CHRIS LOWE: I'm out here with my team and we're doing surveys for sharks. So we're using drones to fly along the beach to look for sharks that we see close to shore.
And if we see them from the video we can use that to estimate their size and determine what species. Most of the sharks that we see here are juvenile white sharks. And we believe this is a really good nursery habitat for them.
My name's Chris Lowe. I'm a professor of Marine biology and the director of the Shark Lab at Cal State Long Beach.
We're at mid-June. We're not even quite to summer yet. And we're already seeing a lot of activity, more than we've seen in some of the past year.
This new project that we've embarked on is a survey study where we’re shooting video transects along the beach. So the goal is to come up with what we'd call an encounter assessment.
Who is most likely to encounter sharks and under what conditions? And then we can also use that same video footage to look at how sharks behave when they're in close proximity to people.
Are sharks attacking aggressively? Are they attracted to people? Are they repelled by people or do they just ignore people?
We have hours of footage of people in the water, surfing, swimming, sharks, swimming, right by them sometimes right underneath them and completely ignoring them. They don't change their speed. They don't change their heading. They don’t turn around and come back. So when we show that video footage to people, they're astounded because it doesn't match what they think of as encountering a shark.
So we're right in the middle of a two-year study, and hopefully, by the end of this study, we'll be able to answer those questions. We can measure where sharks are in proximity to the wave break in the shoreline and to other people. So the goal is to be able to use this information, to predict where people might most likely encounter sharks, just using environmental conditions that we can predict in advance.
One of the challenges of doing a large scale study like this is you end up with hundreds of hours of video footage that somebody would have to screen through. So by working with engineers and computer scientists, we're developing machine learning algorithms that will go through and identify surfers, stand up paddle, boarders, boogie, boarders, swimmers, waders, and then the software will automatically identify those and then measure their distance to the wave break into the shoreline.
To my knowledge, this has never been done at this scale. So if we can develop those predictive models here, the goal should be, we can do this anywhere on the planet.
We've been studying juvenile white sharks in Southern California for about 15 years now.
We've tagged over 80 sharks right now that have active transmitters.

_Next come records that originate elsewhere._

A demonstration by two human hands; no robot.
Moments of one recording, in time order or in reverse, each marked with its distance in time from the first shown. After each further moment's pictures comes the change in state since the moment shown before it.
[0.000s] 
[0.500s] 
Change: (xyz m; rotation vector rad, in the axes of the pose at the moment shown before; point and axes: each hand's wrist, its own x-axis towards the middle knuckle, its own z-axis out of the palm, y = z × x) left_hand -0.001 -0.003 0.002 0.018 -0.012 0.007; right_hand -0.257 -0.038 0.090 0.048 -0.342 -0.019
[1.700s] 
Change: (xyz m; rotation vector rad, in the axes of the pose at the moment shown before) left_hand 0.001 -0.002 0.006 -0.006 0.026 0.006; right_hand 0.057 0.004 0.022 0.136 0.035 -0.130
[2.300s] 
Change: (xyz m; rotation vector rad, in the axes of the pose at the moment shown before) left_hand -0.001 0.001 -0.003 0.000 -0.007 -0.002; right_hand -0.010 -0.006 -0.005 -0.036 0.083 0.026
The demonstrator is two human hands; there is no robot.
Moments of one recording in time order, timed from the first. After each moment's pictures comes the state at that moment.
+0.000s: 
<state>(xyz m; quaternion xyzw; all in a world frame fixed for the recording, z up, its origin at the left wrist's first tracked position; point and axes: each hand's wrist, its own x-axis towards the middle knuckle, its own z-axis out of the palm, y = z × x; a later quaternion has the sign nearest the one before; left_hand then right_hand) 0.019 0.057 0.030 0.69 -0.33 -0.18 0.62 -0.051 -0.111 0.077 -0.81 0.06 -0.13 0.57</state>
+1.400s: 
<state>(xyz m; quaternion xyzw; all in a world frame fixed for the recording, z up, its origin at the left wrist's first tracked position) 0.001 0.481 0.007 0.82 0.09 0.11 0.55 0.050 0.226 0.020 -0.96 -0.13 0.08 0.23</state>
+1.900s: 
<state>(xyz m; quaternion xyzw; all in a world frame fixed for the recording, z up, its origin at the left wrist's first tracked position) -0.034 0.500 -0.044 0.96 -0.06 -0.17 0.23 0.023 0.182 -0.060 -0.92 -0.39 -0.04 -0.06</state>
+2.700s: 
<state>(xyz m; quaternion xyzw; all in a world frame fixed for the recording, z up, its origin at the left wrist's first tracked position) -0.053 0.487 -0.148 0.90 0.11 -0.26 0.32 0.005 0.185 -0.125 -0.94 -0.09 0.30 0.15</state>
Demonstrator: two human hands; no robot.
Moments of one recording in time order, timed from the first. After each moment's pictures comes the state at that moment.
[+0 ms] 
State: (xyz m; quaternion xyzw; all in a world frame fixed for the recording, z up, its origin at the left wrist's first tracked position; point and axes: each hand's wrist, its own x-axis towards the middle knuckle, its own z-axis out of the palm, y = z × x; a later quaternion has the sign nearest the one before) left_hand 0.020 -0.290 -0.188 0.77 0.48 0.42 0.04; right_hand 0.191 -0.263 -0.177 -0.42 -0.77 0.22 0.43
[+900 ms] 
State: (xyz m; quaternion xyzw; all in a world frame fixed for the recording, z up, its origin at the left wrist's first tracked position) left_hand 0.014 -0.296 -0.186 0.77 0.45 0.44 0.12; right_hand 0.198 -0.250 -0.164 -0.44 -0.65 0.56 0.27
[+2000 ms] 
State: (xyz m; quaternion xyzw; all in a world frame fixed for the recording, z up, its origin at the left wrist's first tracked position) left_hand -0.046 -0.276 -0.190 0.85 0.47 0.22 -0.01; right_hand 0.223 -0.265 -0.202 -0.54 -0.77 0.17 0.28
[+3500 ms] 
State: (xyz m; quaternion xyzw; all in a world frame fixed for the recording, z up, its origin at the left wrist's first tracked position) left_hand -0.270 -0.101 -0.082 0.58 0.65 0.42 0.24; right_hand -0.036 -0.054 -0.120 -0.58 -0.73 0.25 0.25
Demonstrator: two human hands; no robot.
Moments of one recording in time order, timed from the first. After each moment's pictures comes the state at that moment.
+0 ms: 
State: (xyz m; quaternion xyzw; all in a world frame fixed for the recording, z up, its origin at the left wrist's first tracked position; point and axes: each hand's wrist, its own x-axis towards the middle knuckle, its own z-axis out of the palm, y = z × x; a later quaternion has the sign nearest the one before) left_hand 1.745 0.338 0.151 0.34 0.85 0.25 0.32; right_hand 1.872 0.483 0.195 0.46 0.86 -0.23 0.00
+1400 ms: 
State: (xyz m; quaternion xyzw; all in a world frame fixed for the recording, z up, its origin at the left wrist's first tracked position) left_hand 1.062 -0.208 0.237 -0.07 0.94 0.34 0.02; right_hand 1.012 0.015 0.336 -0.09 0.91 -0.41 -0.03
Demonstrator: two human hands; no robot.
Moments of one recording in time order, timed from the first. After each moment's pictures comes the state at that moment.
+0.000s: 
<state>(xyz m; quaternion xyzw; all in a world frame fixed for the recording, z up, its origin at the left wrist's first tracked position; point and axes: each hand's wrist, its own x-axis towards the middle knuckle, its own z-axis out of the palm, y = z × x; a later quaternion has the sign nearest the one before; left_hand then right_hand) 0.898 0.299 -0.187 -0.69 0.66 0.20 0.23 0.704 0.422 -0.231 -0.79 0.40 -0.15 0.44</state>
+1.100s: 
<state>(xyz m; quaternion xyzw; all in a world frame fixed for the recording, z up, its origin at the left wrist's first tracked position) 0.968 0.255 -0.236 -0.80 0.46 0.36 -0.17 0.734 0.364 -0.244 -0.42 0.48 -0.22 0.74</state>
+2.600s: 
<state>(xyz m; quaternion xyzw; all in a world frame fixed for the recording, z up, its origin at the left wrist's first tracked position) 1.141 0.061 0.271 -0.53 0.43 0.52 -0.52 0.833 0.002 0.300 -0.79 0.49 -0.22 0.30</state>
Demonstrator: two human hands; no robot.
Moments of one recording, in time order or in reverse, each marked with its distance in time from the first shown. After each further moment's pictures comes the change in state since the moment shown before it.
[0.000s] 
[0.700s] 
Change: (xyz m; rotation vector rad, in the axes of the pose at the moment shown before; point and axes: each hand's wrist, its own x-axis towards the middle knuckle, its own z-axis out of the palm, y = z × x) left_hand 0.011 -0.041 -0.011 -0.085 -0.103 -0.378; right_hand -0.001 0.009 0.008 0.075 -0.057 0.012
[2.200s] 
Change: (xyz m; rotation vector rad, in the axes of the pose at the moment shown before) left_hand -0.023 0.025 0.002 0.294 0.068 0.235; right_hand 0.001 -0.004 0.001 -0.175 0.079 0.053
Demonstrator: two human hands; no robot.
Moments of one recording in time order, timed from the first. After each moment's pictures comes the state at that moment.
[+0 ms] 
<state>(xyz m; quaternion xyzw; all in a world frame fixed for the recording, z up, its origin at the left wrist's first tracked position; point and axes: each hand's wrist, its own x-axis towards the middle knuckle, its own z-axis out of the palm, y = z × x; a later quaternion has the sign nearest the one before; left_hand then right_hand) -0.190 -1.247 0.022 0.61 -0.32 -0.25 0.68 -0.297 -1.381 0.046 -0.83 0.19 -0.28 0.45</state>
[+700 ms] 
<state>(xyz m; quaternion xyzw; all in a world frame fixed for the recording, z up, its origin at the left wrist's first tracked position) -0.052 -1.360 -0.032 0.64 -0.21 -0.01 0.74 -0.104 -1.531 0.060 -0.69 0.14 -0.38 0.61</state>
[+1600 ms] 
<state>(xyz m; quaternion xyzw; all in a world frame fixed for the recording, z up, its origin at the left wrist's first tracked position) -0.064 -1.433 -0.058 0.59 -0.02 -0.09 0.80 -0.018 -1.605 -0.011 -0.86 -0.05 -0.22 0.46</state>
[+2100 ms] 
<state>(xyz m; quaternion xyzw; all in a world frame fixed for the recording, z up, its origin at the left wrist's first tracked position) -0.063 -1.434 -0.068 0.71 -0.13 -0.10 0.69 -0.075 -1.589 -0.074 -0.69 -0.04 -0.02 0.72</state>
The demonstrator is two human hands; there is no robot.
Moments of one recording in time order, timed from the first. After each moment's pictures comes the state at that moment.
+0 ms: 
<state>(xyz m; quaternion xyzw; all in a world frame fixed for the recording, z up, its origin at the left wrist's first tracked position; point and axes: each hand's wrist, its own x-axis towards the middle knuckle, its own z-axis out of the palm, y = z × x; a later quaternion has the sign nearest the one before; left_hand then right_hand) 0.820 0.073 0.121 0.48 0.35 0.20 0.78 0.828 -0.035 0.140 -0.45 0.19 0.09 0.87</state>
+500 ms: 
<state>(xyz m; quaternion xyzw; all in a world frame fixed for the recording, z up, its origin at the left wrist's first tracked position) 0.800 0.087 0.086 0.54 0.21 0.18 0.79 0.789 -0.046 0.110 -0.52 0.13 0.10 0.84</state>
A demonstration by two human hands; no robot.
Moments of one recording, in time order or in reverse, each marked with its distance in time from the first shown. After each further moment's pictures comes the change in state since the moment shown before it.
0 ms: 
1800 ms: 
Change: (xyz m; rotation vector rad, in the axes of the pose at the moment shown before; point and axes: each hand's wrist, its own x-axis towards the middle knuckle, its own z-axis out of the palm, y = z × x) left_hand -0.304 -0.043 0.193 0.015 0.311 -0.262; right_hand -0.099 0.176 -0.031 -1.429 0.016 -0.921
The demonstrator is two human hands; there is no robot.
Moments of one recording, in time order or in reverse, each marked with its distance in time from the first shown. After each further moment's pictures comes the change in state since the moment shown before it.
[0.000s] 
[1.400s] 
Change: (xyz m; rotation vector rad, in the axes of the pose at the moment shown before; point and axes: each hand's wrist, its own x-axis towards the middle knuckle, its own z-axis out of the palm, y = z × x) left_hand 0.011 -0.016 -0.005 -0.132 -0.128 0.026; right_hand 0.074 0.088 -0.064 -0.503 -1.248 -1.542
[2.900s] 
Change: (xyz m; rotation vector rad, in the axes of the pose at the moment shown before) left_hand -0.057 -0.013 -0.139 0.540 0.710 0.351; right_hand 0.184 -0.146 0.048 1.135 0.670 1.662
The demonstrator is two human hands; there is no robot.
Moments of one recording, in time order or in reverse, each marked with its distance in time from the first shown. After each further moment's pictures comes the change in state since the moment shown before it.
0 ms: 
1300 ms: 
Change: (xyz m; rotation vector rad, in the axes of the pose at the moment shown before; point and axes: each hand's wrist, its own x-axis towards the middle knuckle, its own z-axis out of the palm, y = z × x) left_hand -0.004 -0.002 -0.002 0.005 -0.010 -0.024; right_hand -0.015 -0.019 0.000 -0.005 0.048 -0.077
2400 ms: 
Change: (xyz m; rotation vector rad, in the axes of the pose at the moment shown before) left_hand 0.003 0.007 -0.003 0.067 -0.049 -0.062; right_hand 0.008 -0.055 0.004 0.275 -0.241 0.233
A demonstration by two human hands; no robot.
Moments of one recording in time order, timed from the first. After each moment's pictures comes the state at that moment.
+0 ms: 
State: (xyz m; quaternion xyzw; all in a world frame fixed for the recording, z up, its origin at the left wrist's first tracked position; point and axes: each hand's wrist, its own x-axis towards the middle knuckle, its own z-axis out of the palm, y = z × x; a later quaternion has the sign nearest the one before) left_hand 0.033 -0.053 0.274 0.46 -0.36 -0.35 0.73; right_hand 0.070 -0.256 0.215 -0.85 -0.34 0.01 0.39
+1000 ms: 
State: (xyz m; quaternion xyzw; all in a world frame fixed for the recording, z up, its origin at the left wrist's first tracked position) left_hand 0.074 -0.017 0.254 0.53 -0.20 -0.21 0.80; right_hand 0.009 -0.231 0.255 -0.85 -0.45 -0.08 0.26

We have listening stations all along the shoreline from Santa Barbara, all the way down to San Diego and all around the offshore islands. So anytime the tagged shark swims within 300 yards of one of our underwater receivers, the receiver will log the time, the date and the ID number. And then all the lifeguards who are our partners can become subscribers to that alert system. So they'll get text alerts or they'll get email alerts. And then they will use that information at their own discretion to decide whether they want to pull people out of the water or not.
We also have an autonomous underwater robot that we use to characterize the water column around these beaches, where we know the sharks are hanging out. The robots also have video cameras on them. So as they're moving up and down through the water, we're videotaping the seafloor, what's in the water column. There's also on there on the robot a receiver. So it's listening for tagged sharks while it's swimming, along doing its transects.
So this new technology coupled with our aerial surveillance, coupled with our tagging is doing something nobody else has ever done before. And giving us really high-resolution information about why these sharks are here at this beach and not that beach and not that beach. So the idea there is maybe with enough data, we'll be able to predict why they're here and where are they going to be next.